Y para quienes digan que hace falta volver a reformar la constitución, vaya que hasta tanto alcanza con un compromiso formal y público de todas las fuerzas y sus candidatos de no sumar luego a sus esposas y familiares al menos hasta de tercer grado.
Tan lejos estamos de esto, que lo que ocurre es más parecido a lo contrario. Las esposas de los que hoy aparecen como mas empinados dirigentes jugaron roles decisivos en la última campaña. La de Scioli, de Massa, de de Narvaez, etc. etc.-
No importa de donde vienen. Todas van para el mismo lado.
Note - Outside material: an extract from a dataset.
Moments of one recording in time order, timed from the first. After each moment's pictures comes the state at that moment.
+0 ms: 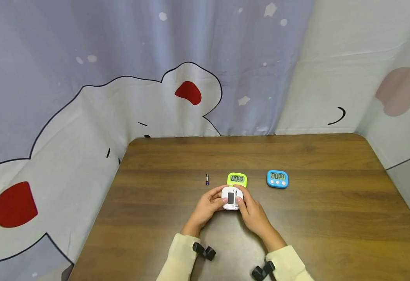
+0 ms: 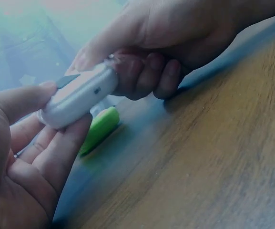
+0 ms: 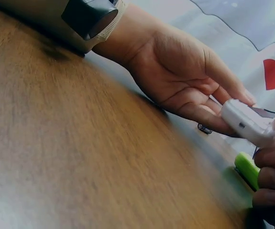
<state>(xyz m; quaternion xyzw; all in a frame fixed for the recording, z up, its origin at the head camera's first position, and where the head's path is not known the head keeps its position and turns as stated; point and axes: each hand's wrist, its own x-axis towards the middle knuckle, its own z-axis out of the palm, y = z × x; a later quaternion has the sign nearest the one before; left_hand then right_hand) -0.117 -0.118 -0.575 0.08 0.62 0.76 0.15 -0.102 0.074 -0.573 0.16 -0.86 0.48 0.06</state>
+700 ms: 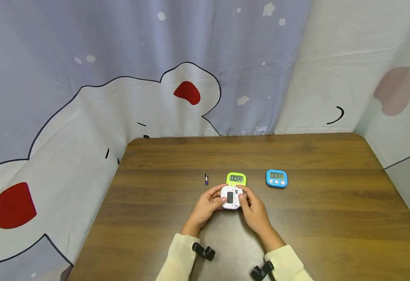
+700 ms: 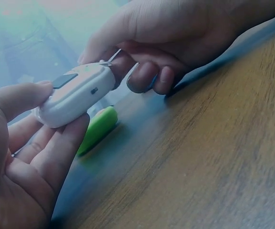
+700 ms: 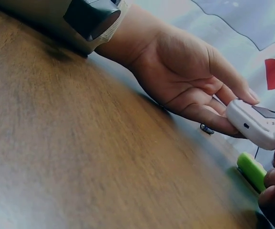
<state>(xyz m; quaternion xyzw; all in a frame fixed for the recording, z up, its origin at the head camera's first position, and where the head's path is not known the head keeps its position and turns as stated) -0.118 -0.119 -0.576 0.10 0.61 0.78 0.14 -0.104 0.075 -0.575 0.10 -0.83 0.54 0.10</state>
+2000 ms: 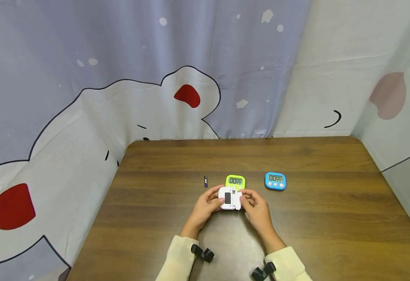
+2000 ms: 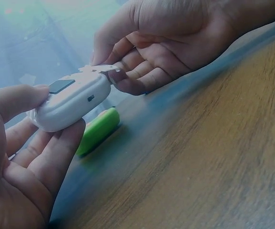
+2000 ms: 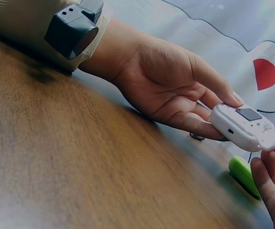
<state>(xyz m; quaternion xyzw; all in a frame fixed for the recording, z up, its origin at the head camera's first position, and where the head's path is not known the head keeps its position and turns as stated) -0.118 -0.121 -0.577 0.09 0.62 0.77 0.12 -0.097 0.075 -0.534 0.00 -0.72 0.69 0.02</state>
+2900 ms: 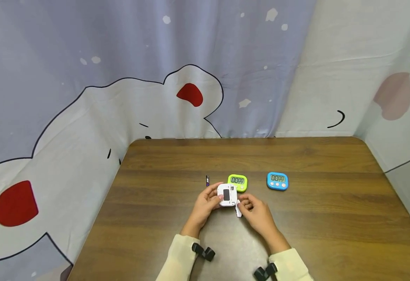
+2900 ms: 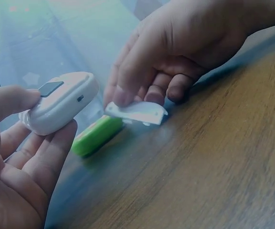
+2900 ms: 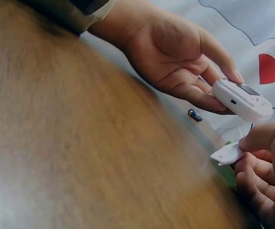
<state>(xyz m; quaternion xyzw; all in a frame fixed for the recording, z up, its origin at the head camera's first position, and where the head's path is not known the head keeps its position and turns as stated) -0.119 -0.123 -0.572 0.06 0.60 0.79 0.10 -0.105 0.081 -0.575 0.07 -0.84 0.53 0.03</state>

Y tan cierto resulta lo dicho como que acaba de consumarse el mayor cachetazo a cualquier resabio de seriedad en esta nimiedad que es administrar vidas y recursos de los argentinos. En Santiago del Estero el gobernador Zamora ( llamado radical K ) no le importó que la propia constitución de su provincia le pusiera un límite a sus renovaciones y entonces ordenó a sus legisladores que son mayoría que votaran una ley por la cual podría seguir siendo candidato a gobernador. Debió ocurrir una inédita decisión de la Suprema Corte de Justicia de la nación para impedirle ser candidato pocos días antes de las elecciones. Ante la imposición, Qué cosa podía ocurrírsele al imaginativo Gerardo Morales ?.
Si. Acertó.
Designó candidata a gobernadora a su esposa Claudia Ledesma, en rotunda afirmación de la propiedad ganancial del gobierno de esa provincia. Luego de años de gobierno, Zamora solo cree que a la misma la puede gobernar él personalmente o su esposa, mas o menos lo mismo no.
No hay un dirigente santiagueño para el criterio de Zamora en condiciones de gobernar ese suelo. ¿ Raro nó ?
Y quien no imaginaba siquiera hace unos pocos meses llegar a ese cargo, hoy es la gobernadora electa por una mayoría arrolladora, como suele ocurrir en algunas provincias argentinas donde sus gobernantes ganan por mayorías que luego se ven como las comunidades mas relegadas del país. Las de mayores angustias.
Si la lección de como burlarse de la constitución que dejó la experiencia Kirchner ( sin hacer análisis de sus gestiones al frente del ejecutivo ) resultó invisible para el resto de la dirigencia nacional, ahora tienen a Santiago del Estero burlándose de una forma grosera, ya no solo de su constitución, sin de toda la justicia nacional.
En un país, donde los Códigos señalan como inválidos los testimonios que un cónyuge pueda brindar ante la justicia en una causa de su pareja, no puede seguir resultando válido para la política que la sucesión de un gobierno entre esposos resulte la alternancia que la Constitución estableció como requisito imprescindible para que el sistema democrático sea una forma de gobierno y no una mera declamación de principios.